- [Instructions for the task] The records that follow must be repeated exactly, except for their pictures.
(Records provided)
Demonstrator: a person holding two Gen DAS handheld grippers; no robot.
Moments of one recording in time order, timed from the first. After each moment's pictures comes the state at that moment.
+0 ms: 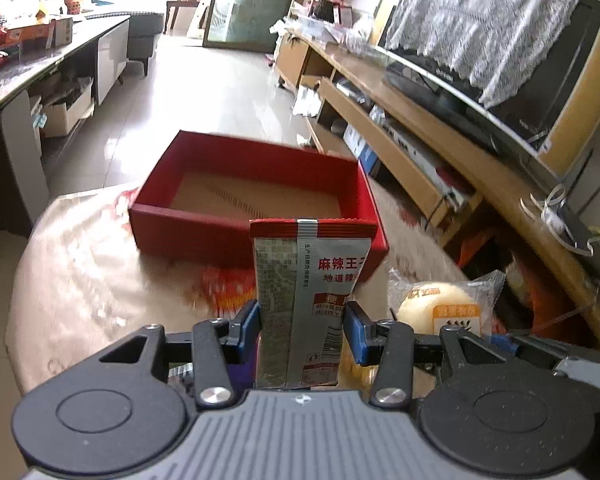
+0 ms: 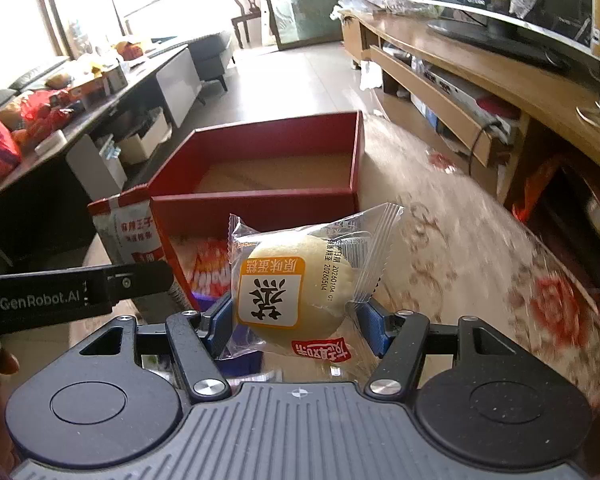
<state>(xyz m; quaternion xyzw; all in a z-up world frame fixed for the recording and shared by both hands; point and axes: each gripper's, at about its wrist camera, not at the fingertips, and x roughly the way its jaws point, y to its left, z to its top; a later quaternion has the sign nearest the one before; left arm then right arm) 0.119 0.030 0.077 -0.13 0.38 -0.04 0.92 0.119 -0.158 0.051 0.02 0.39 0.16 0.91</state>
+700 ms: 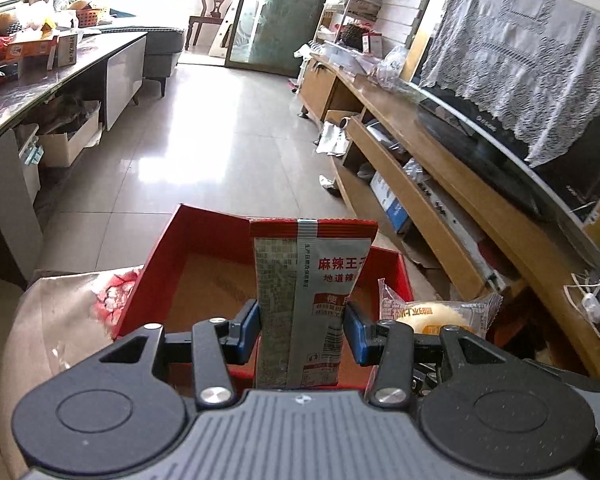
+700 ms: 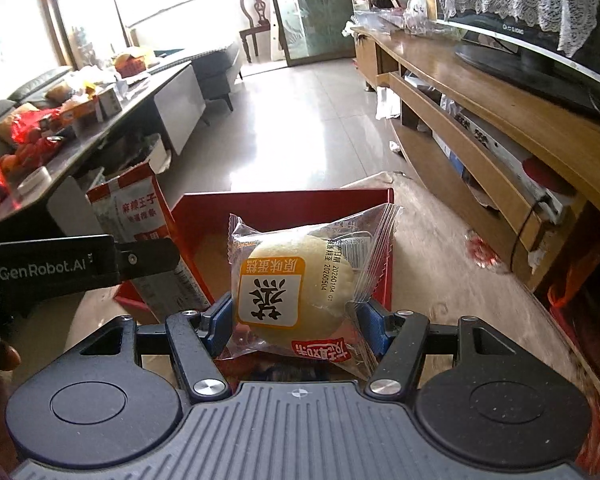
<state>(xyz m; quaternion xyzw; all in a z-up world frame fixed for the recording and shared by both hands) 0.241 0.058 0.084 -0.15 0.36 0.00 0.92 0.228 -0.124 0.061 0.02 0.38 0.17 0.91</state>
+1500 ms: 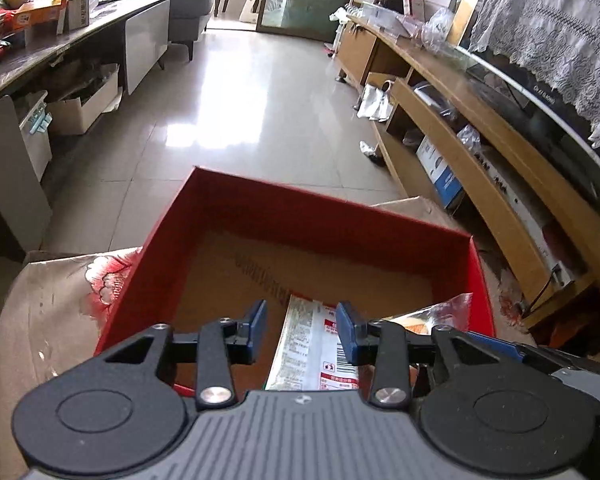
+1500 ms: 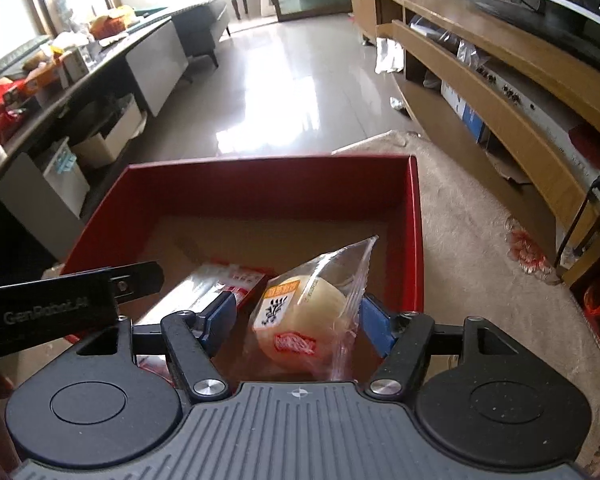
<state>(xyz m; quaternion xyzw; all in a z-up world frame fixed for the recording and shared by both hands) 0.295 0.066 0.035 -0.14 0.41 0.04 0.90 0.289 -0.109 0.019 0.01 0.43 0.16 0.89</state>
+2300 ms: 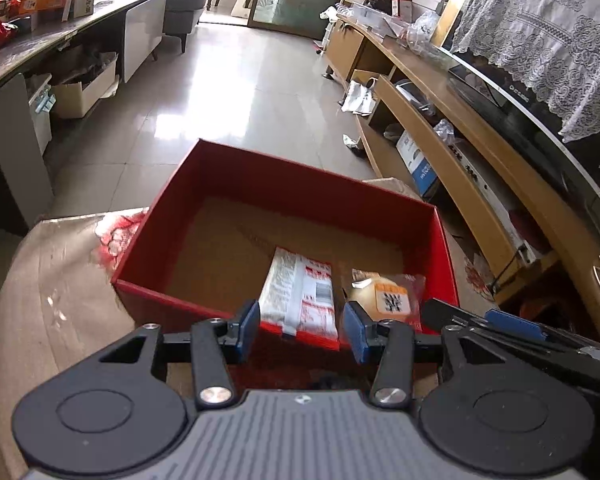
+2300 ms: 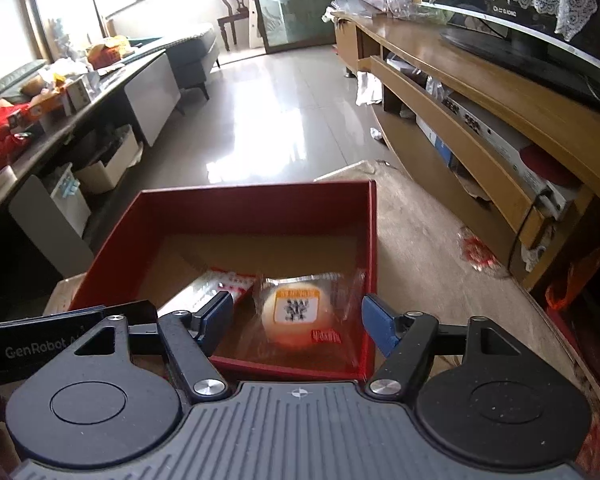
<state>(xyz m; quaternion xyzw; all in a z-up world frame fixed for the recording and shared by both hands) 0.238 0.065 0.044 -0.16 0.41 0.02 0.90 0.247 -0.129 0.046 0.02 0.40 0.14 0.91</state>
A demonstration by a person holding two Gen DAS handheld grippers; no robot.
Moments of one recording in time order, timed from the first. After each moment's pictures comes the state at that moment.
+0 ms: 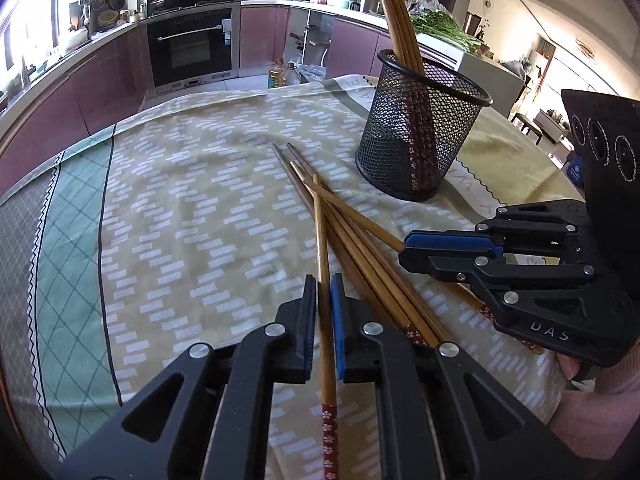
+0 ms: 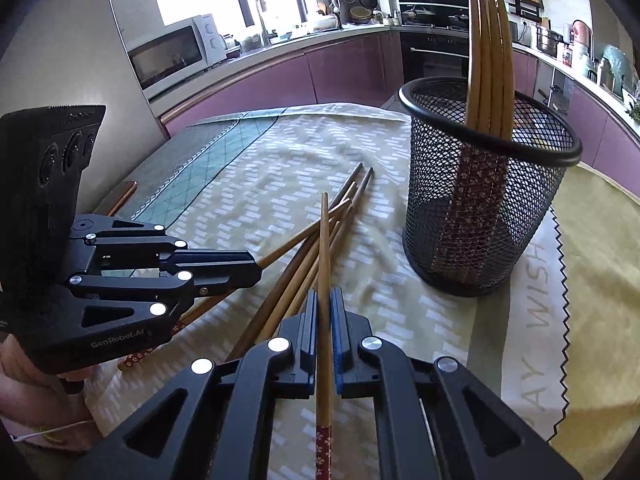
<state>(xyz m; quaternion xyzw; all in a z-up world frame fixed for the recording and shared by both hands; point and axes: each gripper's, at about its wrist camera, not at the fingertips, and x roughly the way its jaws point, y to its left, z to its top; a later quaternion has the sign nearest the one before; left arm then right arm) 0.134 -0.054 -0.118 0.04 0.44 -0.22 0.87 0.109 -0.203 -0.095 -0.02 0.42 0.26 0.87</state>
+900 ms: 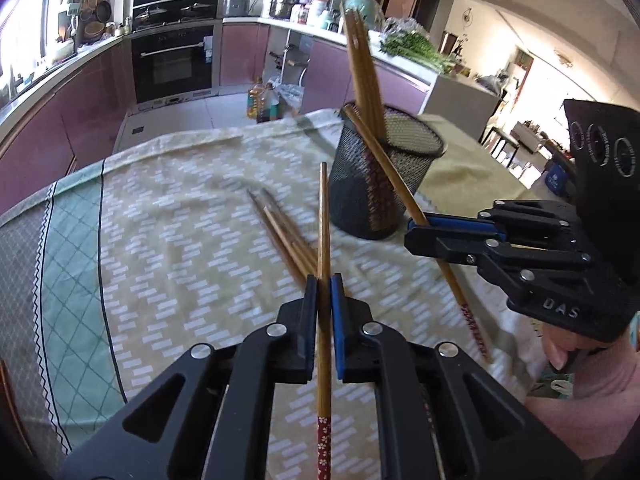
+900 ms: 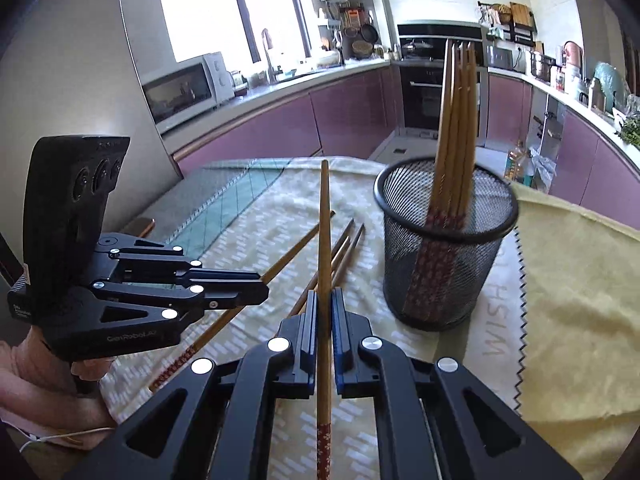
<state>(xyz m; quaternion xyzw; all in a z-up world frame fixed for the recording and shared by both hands) 0.129 -0.055 -0.076 0.02 0.40 -0.27 0.87 0.094 -0.235 -0.046 0.01 0.35 0.27 0.90</state>
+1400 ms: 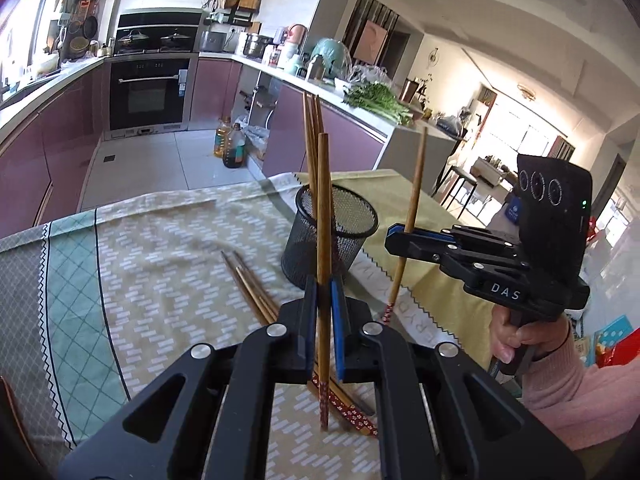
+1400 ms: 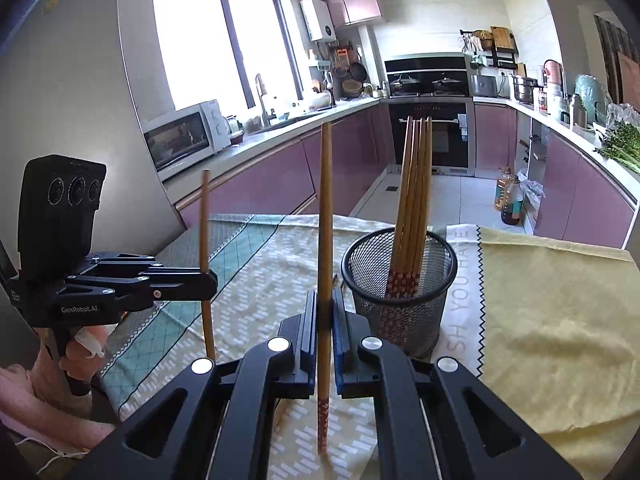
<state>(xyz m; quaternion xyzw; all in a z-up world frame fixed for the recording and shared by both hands) 0.111 -0.035 -0.012 -0.04 0.34 -0.33 0.88 0.087 -0.268 -0.007 0.04 0.29 0.27 0.92</state>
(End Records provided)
- [Task result]
Demonstrator: a person holding two Gen DAS handheld grippers; no robot.
Moments of one recording in time order, timed from the first. After each moment's pictures comes the state at that moment.
+0 ms: 
+0 ms: 
<state>(xyz m; quaternion xyzw; all in a z-up world frame fixed for the recording and shared by both hands; point and axes: each gripper's, at about its wrist camera, not at the fingertips, and x roughly the way its jaws point, y to its left, z to its top; a later quaternion has the sign nearest the one before; left arm then right arm) 0.119 0.030 0.077 -0.13 0.38 -0.04 0.92 0.119 -0.158 0.051 0.02 0.39 0.16 0.91</state>
+700 ms: 
+700 ms: 
<state>(xyz m; quaternion xyzw; all in a z-up world frame fixed for the recording and shared by both hands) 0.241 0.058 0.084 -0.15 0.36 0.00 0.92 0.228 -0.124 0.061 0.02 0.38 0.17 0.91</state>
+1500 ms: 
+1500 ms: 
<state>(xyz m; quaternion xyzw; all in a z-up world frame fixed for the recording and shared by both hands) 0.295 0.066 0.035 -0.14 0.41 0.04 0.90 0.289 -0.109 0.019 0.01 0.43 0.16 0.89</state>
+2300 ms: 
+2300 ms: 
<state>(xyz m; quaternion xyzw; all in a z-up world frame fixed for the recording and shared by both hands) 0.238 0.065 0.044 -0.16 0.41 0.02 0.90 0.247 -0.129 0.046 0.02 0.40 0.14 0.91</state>
A demonstration by a person holding two Gen DAS handheld grippers; no robot.
Moments of one recording in time order, timed from the first. After each moment's pictures comes the state at that moment.
+0 ms: 
+0 ms: 
<state>(xyz m; quaternion xyzw; all in a z-up world frame fixed for the recording and shared by both hands; point and axes: each gripper's, at about its wrist camera, not at the fingertips, and x roughly the way its jaws point, y to its left, z to its top; a later quaternion has the sign nearest the one before; left arm then right arm) 0.134 -0.054 -0.118 0.04 0.44 -0.22 0.87 0.109 -0.203 -0.095 -0.02 0.42 0.26 0.87</state>
+900 ms: 
+900 ms: 
<state>(xyz m; quaternion xyzw; all in a z-up world frame fixed for the recording and shared by both hands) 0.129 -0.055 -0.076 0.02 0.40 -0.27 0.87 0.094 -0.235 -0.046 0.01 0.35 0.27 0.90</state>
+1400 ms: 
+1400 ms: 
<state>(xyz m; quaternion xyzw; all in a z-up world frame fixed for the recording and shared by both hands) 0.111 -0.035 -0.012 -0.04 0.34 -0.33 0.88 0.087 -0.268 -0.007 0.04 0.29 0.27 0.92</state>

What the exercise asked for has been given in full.